Она прекрасно понимала, насколько ювелирной должна быть работа нейрохирурга при столь серьёзных травмах. Мало было присоединить отколовшуюся часть черепной коробки. До этого нужно было сшить те поврежденные участки, через которые прошла пуля. А это метры нервных окончаний! Олеся всегда обращала внимание на то, что доктор Мазай упоминал имя Бога: и до, и во время, и после операций. Ей, молодой современной девчонке, упоминание Бога казалось эдаким атавизмом. Её атеистические взгляды на материальный мир отвергали откровения больных о чудесном исцелении от того или иного недуга после крещения или мольбы об выздоровлении. Она считала, что если и произошло исцеление без помощи врачей, то это скорее неизученные резервы человеческого организма, нежели божественный промысел. Но, Олеся не оставляла надежды, по возможности, поговорить об этом с Никитой Витальевичем. Ей было не понять, как нейрохирург, научное светило, человек прооперировавший тысячи людей, уповает на какого-то Бога.
Олеся вошла в больницу через центральный вход.

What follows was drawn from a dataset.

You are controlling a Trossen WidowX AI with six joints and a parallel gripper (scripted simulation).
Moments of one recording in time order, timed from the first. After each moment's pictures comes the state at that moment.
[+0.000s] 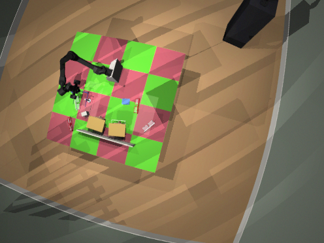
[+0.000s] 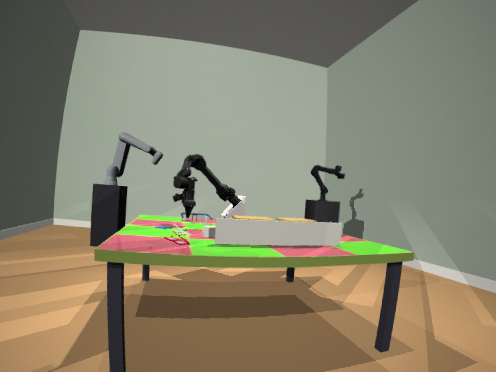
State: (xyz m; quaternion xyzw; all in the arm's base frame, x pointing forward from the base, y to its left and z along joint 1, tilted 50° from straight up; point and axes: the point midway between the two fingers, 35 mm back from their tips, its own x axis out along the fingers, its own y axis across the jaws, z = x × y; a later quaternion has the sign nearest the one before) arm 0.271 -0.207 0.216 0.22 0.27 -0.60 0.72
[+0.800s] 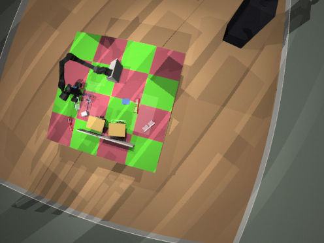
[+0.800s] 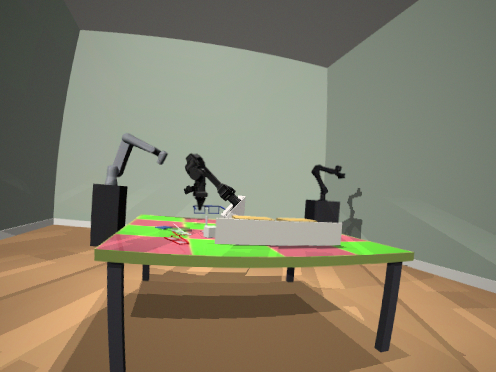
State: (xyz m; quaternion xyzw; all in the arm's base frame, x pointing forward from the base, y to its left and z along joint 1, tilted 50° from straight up) arm 0.285 -0.128 0.201 0.24 0.28 -0.59 0.72
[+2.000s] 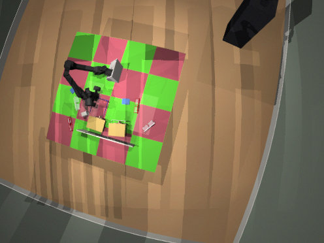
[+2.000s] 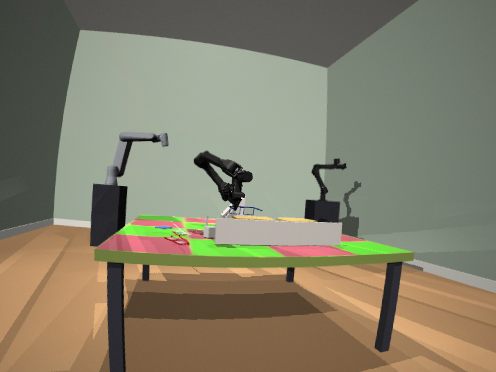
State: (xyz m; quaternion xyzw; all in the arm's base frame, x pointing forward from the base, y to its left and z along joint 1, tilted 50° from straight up) arm 0.262 0.003 0.055 0.25 0.25 -0.60 0.72
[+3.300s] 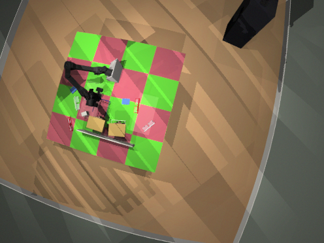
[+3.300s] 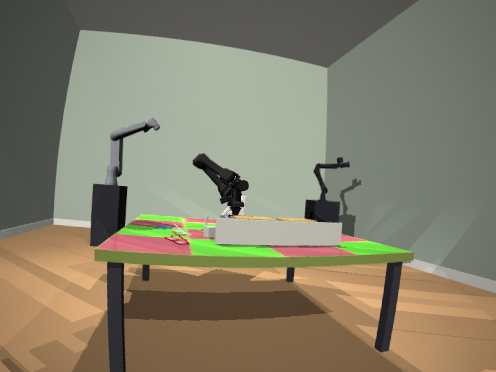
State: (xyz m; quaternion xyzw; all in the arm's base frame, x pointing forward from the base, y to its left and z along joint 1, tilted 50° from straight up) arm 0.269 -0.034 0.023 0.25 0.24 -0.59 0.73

В регистратуре она узнала, что её брат Виктор находится в тяжёлом состоянии в той же палате интенсивной терапии, где лежит и больной с простреленной головой.

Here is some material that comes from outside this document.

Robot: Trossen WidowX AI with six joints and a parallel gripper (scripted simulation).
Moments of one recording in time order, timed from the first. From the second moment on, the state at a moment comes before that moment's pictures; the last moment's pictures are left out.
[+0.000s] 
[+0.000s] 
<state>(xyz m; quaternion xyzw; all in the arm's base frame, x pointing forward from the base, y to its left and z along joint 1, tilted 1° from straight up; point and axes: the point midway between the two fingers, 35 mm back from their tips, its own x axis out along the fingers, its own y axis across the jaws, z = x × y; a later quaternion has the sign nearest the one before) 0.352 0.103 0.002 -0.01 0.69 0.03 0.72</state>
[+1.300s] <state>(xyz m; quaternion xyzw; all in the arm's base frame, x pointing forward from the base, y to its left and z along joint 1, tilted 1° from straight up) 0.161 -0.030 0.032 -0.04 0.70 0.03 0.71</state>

Оставив всё, что привезла с собой в регистратуре, девушка опрометью, в полуобморочном состоянии, бросилась по лестнице на второй этаж, где находилась палата.
Брат лежал на медицинской кровати с подключёнными всевозможными датчиками. Тут же стояли мониторы, которые контролировали и показывали текущее состояние организма. Лица Виктора из-за бинтов и лейкопластыря, наложенных на раны, видно не было. Из носа его торчали катетеры, в рот была вставлена эндотрахеальная трубка для интубации, а к рукам подключены капельницы. Поодаль, у окна, лежал парень с простреленной головой, также весь перебинтованный, с подключённым датчиками, катетерами и капельницами.
Олеся присела у кровати брата и еле слышно заплакала. Она не заметила, как сзади к ней подошел доктор Мазай и положил ей руку на плечо. Доктор погладил её рукой по голове, пытаясь успокоить. Олеся, повернувшись к нему и уткнувшись в профессорский халат, зарыдала в голос. Мониторы от датчиков молодого пациента заморгали и начали выдавать импульсы мозговой активности. Никита Витальевич указал ей, что необходимо уйти из палаты, так как, по его мнению, данные на мониторах регистрируют возбуждение, что в состоянии полного покоя недопустимо. Олеся послушно согласилась, утёрла рукой слёзы и вместе с доктором вышла наружу.